Park D J, Nakamura H, Chumakov A M, Said J W, Miller C W, Chen D L, Koeffler H P
Division of Hematology/Oncology, Cedars-Sinai Medical Center, UCLA School of Medicine 90048-0750.
Oncogene. 1994 Jul;9(7):1899-906.
Cells with divergent mutant alleles of the p53 gene have different biological and biochemical properties in vitro. Increasing evidence indicates that p53 is a transcriptional activator, and recently, high affinity DNA binding sites for p53 have been identified. The purpose of this study was to determine in vivo, the effect that various mutant p53 proteins have on their ability to mediate transactivation and to bind specifically to DNA. Either a p53 responsive or control reporter gene was transfected into 18 human carcinoma cell lines, having various p53 mutations, either with or without a wild-type p53 expression vector. The CAT activity and DNA gel retardation were studied to measure transactivation and DNA binding by these endogenous p53s. As expected, the endogenously produced wild-type p53 binds to DNA binding sequences and can transactivate a reporter construct containing a p53 high affinity DNA binding site. Four of five cell lines with homozygous p53 mutations at codon 273 (273His), contained p53 which had the ability to bind to p53 DNA binding sequences and transactivate. In contrast, all the homozygous, non-codon 273 mutant p53s (156Pro, 175His, 223Leu, 248Gln, 248Trp, 280Lys) present in the other cell lines had no transactivating ability. These findings suggest that the biology of cancers with mutations at codon 273 may be different than those with p53 mutations at other sites. The p53 from WRO, a thyroid carcinoma cell line with p53 mutation at codon 223 (223Leu), was able to bind p53 DNA recognition sequences, but was unable to transactivate. Interestingly, in a vulvar carcinoma cell line (A431) with a p53 mutation at codon 273 (273His), the p53 was unable to transactivate and gave an aberrant band on gel retardation. Both CEM and SK-UT-1, which have compound heterozygous mutations at codons 175/248 (175His/248His), produced p53 which can complex with DNA, as well as transactivate. In contrast, the p53 in cell lines with either homozygous 175His or 248His p53 mutations, were unable either to transactivate or bind to the p53 response element. A cell line (NPA) heterozygous for 266Glu p53 mutation, was able to efficiently transactivate a reporter containing a p53 DNA binding site, therefore showing no evidence of a dominant negative effect of the endogenous p53 mutant allele. In summary, this in vivo study further supports the idea that different p53 mutant alleles have various properties which may affect their function.

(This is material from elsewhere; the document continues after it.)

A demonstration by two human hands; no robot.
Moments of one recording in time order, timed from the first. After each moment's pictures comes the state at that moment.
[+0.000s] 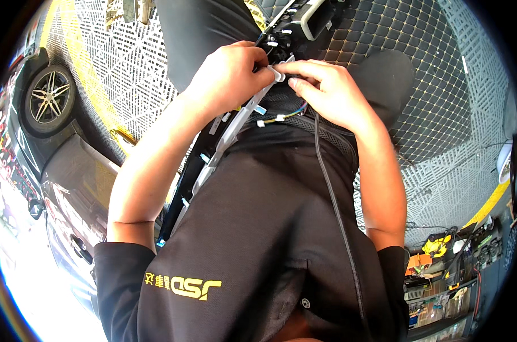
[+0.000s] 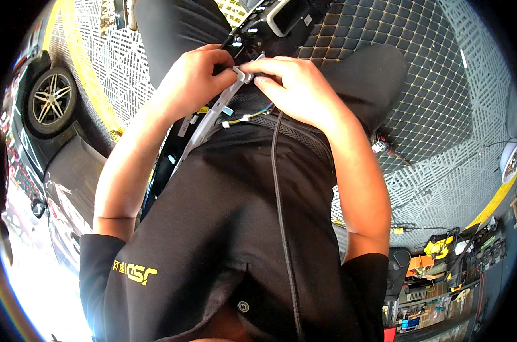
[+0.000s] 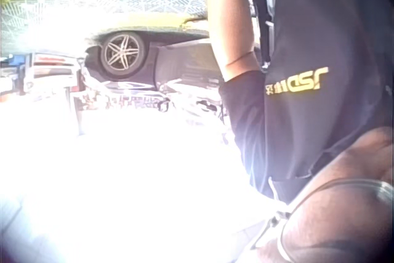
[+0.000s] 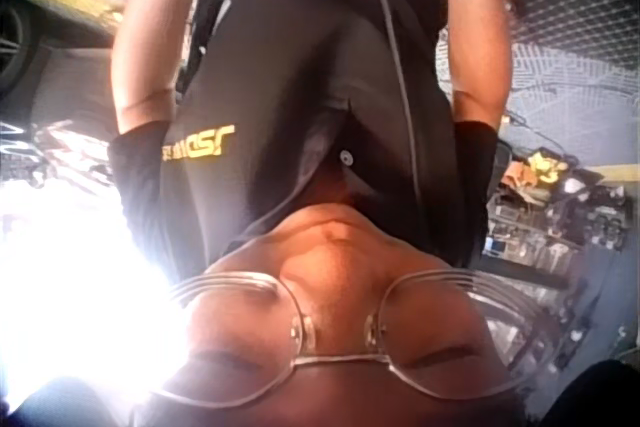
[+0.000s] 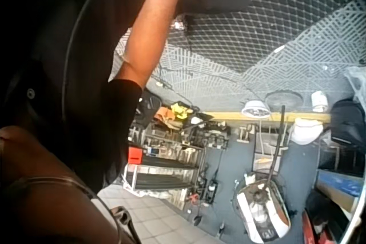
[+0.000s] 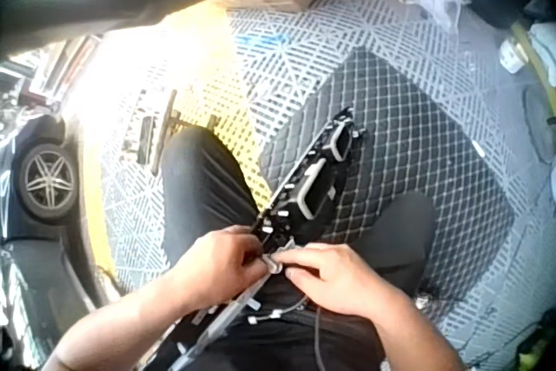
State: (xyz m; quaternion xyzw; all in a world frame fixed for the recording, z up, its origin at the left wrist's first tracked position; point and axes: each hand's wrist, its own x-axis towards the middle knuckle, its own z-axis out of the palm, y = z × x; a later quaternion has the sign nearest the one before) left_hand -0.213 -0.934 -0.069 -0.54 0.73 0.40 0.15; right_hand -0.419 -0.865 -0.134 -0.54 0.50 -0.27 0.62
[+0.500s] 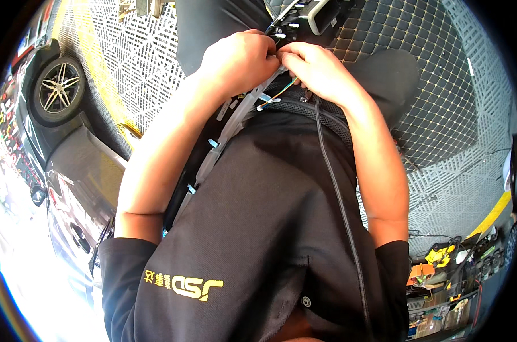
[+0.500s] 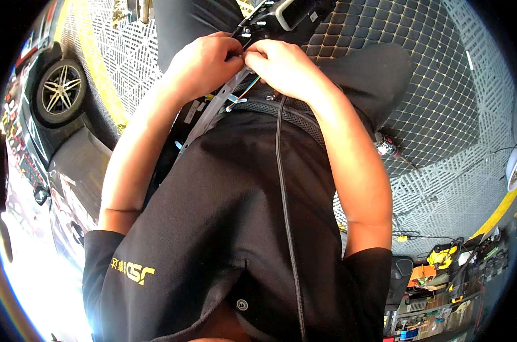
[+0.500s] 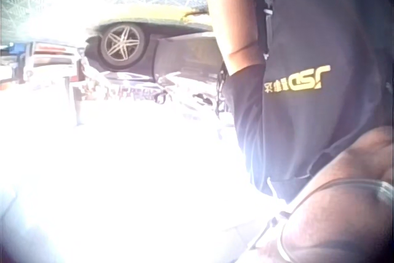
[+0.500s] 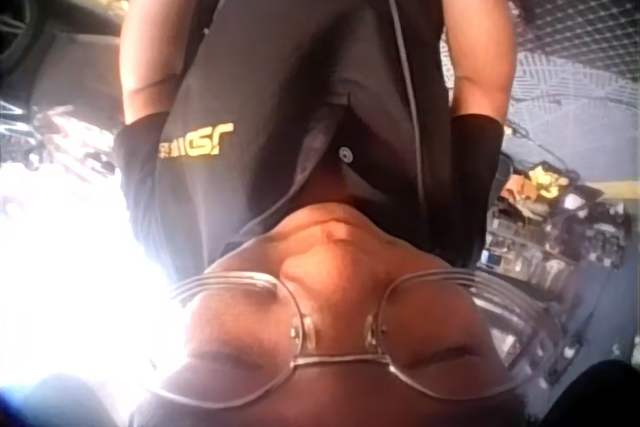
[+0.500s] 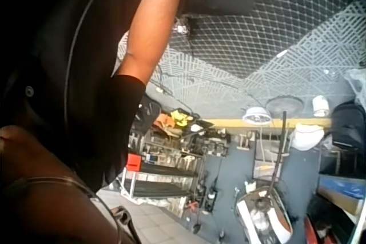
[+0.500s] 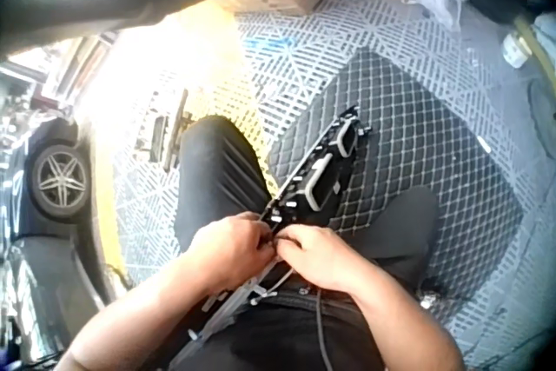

具有p53基因不同突变等位基因的细胞在体外具有不同的生物学和生化特性。越来越多的证据表明p53是一种转录激活因子,最近,已鉴定出p53的高亲和力DNA结合位点。本研究的目的是在体内确定各种突变p53蛋白对其介导反式激活和特异性结合DNA能力的影响。将一个p53反应性或对照报告基因转染到18种具有各种p53突变的人癌细胞系中,这些细胞系转染时带有或不带有野生型p53表达载体。通过研究CAT活性和DNA凝胶阻滞来测量这些内源性p53的反式激活和DNA结合能力。正如预期的那样,内源性产生的野生型p53与DNA结合序列结合,并能反式激活含有p53高亲和力DNA结合位点的报告构建体。在密码子273(273His)处有纯合p53突变的五个细胞系中的四个,其p53具有结合p53 DNA结合序列并进行反式激活的能力。相反,存在于其他细胞系中的所有纯合、非密码子273突变p53(156Pro、175His、223Leu、248Gln、248Trp、280Lys)均无反式激活能力。这些发现表明,密码子273处发生突变的癌症生物学特性可能与p53在其他位点发生突变的癌症不同。来自WRO(一种在密码子223(223Leu)处有p53突变的甲状腺癌细胞系)的p53能够结合p53 DNA识别序列,但无法进行反式激活。有趣的是,在密码子273(273His)处有p53突变的外阴癌细胞系(A431)中,p53无法进行反式激活,并且在凝胶阻滞实验中出现异常条带。在密码子175/248(175His/248His)处有复合杂合突变的CEM和SK-UT-1细胞系所产生的p53既能与DNA形成复合物,也能进行反式激活。相反,在具有纯合175His或248His p53突变的细胞系中的p53,既不能进行反式激活,也不能与p53反应元件结合。一个在266Glu p53突变处为杂合的细胞系(NPA)能够有效地反式激活含有p53 DNA结合位点的报告基因,因此没有显示出内源性p53突变等位基因的显性负效应的证据。总之,这项体内研究进一步支持了不同的p53突变等位基因具有可能影响其功能的各种特性这一观点。